Further, after 28 people are examined, we find that we will have 1 person sharing the same birthday as another.
Links
Birthday problem
The Birthday Problem by Becky Schmoyer
The Birthday Problem  from Wolfram MathWorld
Probability of the Same Birthday within a Group
Assume that 180 cars per hour pass through a certain point on a highway during the morning rush hour. Due to planned construction, it is estimated that congestion will occur when more than 5 cars pass through this the point in any one minute. What is the probability of congestion occurring?
To answer this, we note that 3 cars will pass trough the point every minute. Using this Poisson Calculator, we enter 1 in the "Number of Combinations" field (representing 1 minute), and then enter 3 in the "Ticket Sales" field (i.e. 3 cars). Next, we enter 6 in the "Number of Winners" field, and check the "or More" radio button.
Now, we can see the answer that the Probability of "more than 5 cars" is equal to 8.382%.
Links
Automobile Congestion (see example on page 10)
The Poisson Probability Distribution (see example 4)
It has been observed that 720 vehicles pass through a certain point every hour.
Calculate the probability that exactly 5 vehicles pass through this point in 5 seconds.
To answer this, we note that there are 3600 seconds in an hour. So, we enter: 3600 in the "Number of Combinations" field; and, 3600 (720 * 5 seconds) in the "Ticket Sales" field. Lastly, we enter 5 in the "Number of Winners" field, and check the "Only" radio button.
The answer is found to be 0.307% or 0.00307.
Links
Distributions of Traffic Flow
When Scale checked, all data is scaled such that the number of combinations approaches 1,000; otherwise, the raw values are used for calculations.
This is important because the larger the number of combinations becomes, the closer the binomial distributation values approach those of the closed form Poisson formula.

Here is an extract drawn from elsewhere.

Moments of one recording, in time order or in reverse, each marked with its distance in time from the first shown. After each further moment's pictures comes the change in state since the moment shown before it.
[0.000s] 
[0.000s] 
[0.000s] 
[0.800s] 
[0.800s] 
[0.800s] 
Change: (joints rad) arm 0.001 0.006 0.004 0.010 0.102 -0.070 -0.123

Lambda is the Poisson Distribution Average, computed by dividing the Number of Items by the Number selected
Note: it can only be entered when the pulldown selection is set to Other
Only and or More determine what is shown in the Probability and Expected Amount fields. Only means the exact matches, whereas or More represents the cumulative total.
Note, when Number of Winners is set to 0 and or More is clicked, the Probability will always be 100%. But, we do not show this. Instead we display the Only value as we believe it is more meaningful.